As an Engineering Manager at a Japanese company with 6 branches across Asia and a team of ~15 members, I face unique challenges:

1. Balancing Growth vs. Delivery

My team needs to ship fast, but developers also need to grow. /retro would help me track shipping velocity and give specific feedback to each team member without spending hours manually reviewing git logs.

2. Quality Assurance at Scale

We have multiple projects (Laravel, Vue.js, WordPress, Magento). Manual QA eats up time. /qa could automatically test feature branches by analyzing the diff and hitting the right endpoints. This is huge for a small team.

3. Architecture Discipline

When we rush to ship, we sometimes skip technical design. /plan-eng-review forces the model (and us) to draw diagrams, define state machines, and think about failure modes before we code.

4. Distributed Team Communication

We work across time zones. Having /ship automate the boring release work (sync main, run tests, update changelog, push PR) reduces the "last mile" friction that kills momentum.

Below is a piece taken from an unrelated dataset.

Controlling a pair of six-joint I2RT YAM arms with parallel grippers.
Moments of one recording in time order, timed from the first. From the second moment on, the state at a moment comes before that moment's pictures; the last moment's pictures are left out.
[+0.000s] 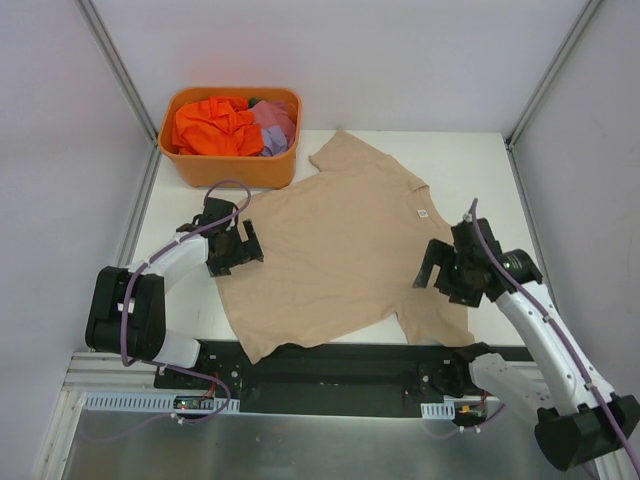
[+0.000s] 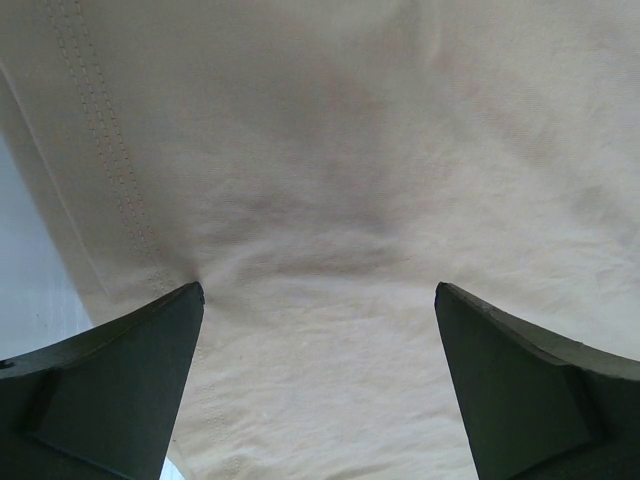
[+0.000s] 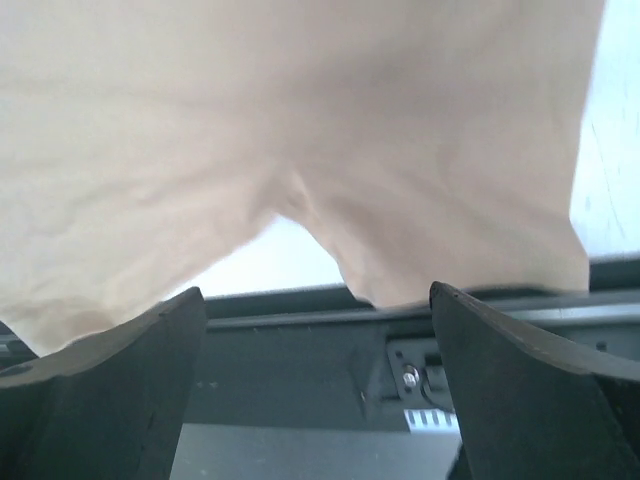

5. Pair Programming with AI

We are already using OpenClaw (similar to Claude Code but via Telegram). gstack's approach could complement our workflow - using OpenClaw for high-level tasks and gstack's specialized skills for deep engineering work.


🤔 Should You Try It?

Yes, if:

  • You use Claude Code (or a similar AI coding assistant) daily
  • You want consistent, high-rig workflows instead of one generic mode
  • You are an Engineering Manager who wants AI to help with technical planning and team retrospectives
  • You want to automate QA and browser testing
  • You want to ship faster with less friction

Skip it, if:

  • You are new to AI coding tools
  • You prefer simple prompts over structured workflows
  • You don't need automated QA or browser testing

🚀 The Bigger Picture

Garry Tan's insight is profound: "Planning is not review. Review is not shipping. Founder taste is not engineering rigor. If you blur all of that together, you usually get a mediocre blend of all four."

gstack is not about making AI smarter. It is about making AI specialized - and giving you explicit gears to switch between them. That is the real unlock.

If you want to see what a "10x developer" workflow looks like with AI, gstack is the closest thing I have seen to a real implementation.